Data records:
********************
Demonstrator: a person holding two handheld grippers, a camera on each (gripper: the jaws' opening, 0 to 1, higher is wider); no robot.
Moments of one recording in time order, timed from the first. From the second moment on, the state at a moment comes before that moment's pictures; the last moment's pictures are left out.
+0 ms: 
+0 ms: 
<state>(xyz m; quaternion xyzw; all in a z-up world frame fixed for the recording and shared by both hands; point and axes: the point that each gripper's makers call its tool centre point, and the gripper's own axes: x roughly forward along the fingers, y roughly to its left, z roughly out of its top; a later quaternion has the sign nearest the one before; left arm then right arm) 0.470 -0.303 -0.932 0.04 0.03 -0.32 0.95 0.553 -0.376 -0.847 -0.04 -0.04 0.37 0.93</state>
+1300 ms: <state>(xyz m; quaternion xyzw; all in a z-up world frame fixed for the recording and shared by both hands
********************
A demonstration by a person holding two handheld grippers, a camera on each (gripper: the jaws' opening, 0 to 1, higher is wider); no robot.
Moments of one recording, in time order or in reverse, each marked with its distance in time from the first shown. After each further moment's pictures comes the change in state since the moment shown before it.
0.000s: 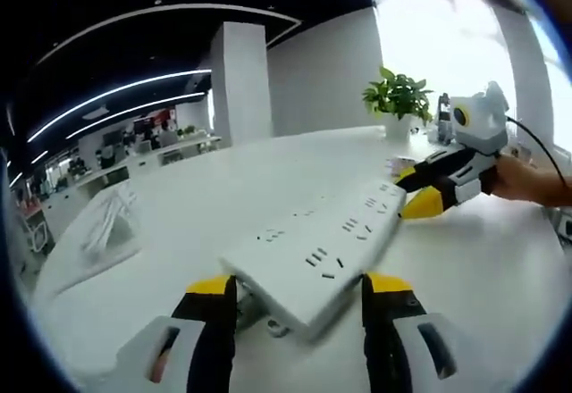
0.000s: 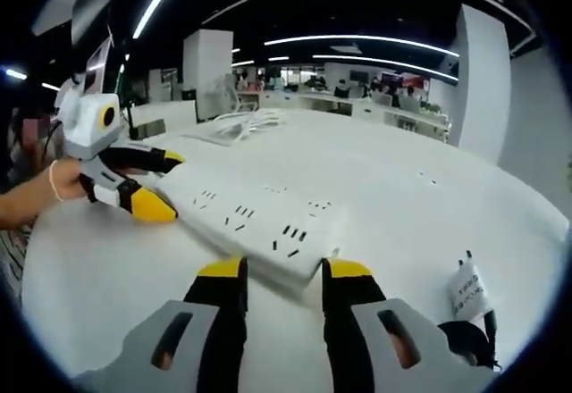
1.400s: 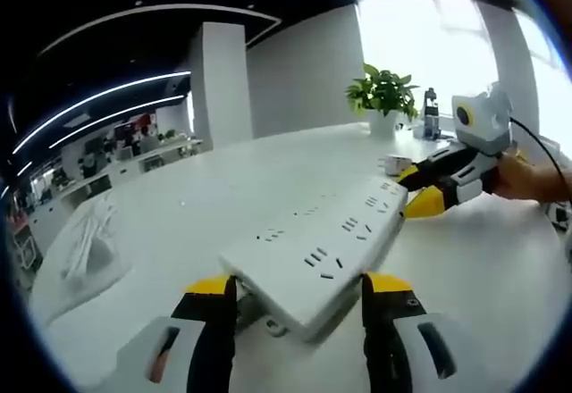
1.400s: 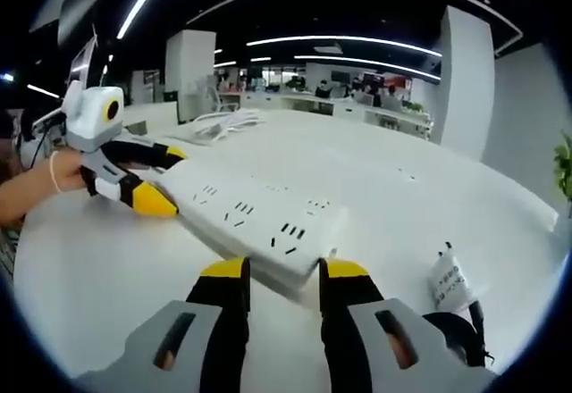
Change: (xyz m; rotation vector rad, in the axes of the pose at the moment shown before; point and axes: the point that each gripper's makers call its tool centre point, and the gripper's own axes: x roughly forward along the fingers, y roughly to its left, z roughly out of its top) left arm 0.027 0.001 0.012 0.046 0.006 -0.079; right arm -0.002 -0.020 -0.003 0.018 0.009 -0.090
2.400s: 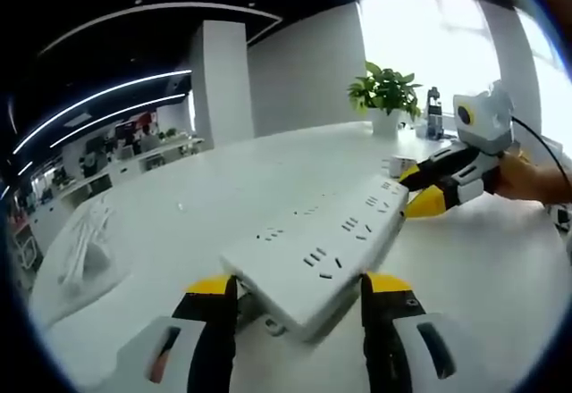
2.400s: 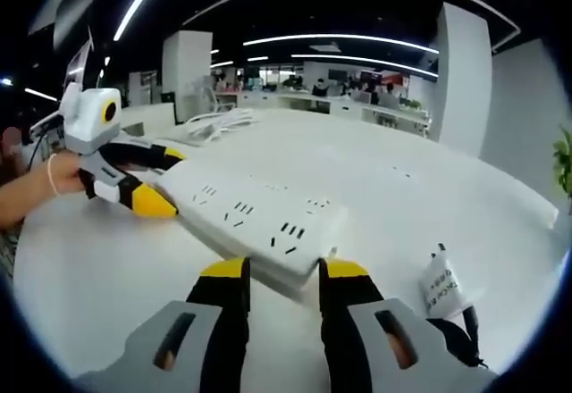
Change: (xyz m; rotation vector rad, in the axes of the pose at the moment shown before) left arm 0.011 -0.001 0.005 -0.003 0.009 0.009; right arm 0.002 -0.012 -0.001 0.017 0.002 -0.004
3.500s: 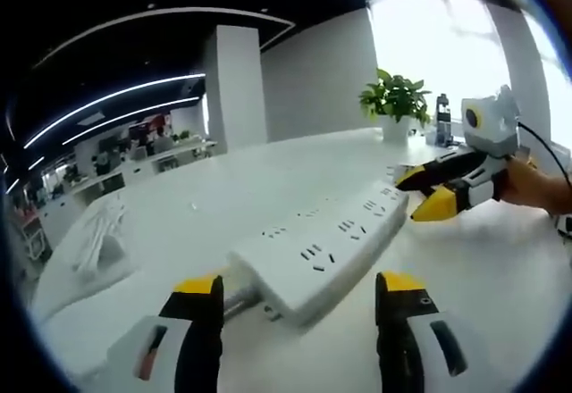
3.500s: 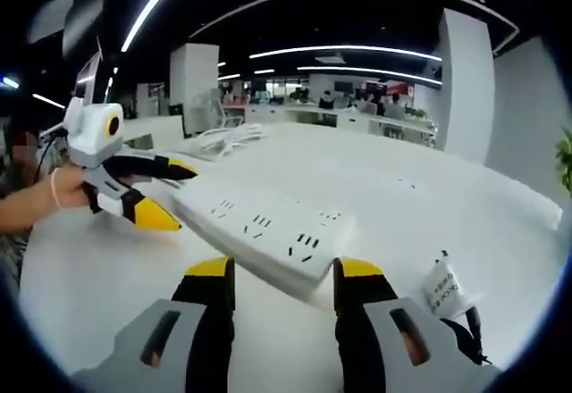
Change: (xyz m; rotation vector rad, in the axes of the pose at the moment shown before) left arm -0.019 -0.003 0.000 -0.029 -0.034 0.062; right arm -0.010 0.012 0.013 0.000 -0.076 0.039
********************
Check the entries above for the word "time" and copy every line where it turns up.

→ **EXERCISE RESULT**
Moments of one recording in time order, timed from the first. From the second moment on, the state at a moment comes before that moment's pictures; the last moment's pictures are left out.
Moments of one recording, in time order or in reverse, each marked with its distance in time from the first shown. After each further moment's pictures comes the change in state since the moment shown before it.

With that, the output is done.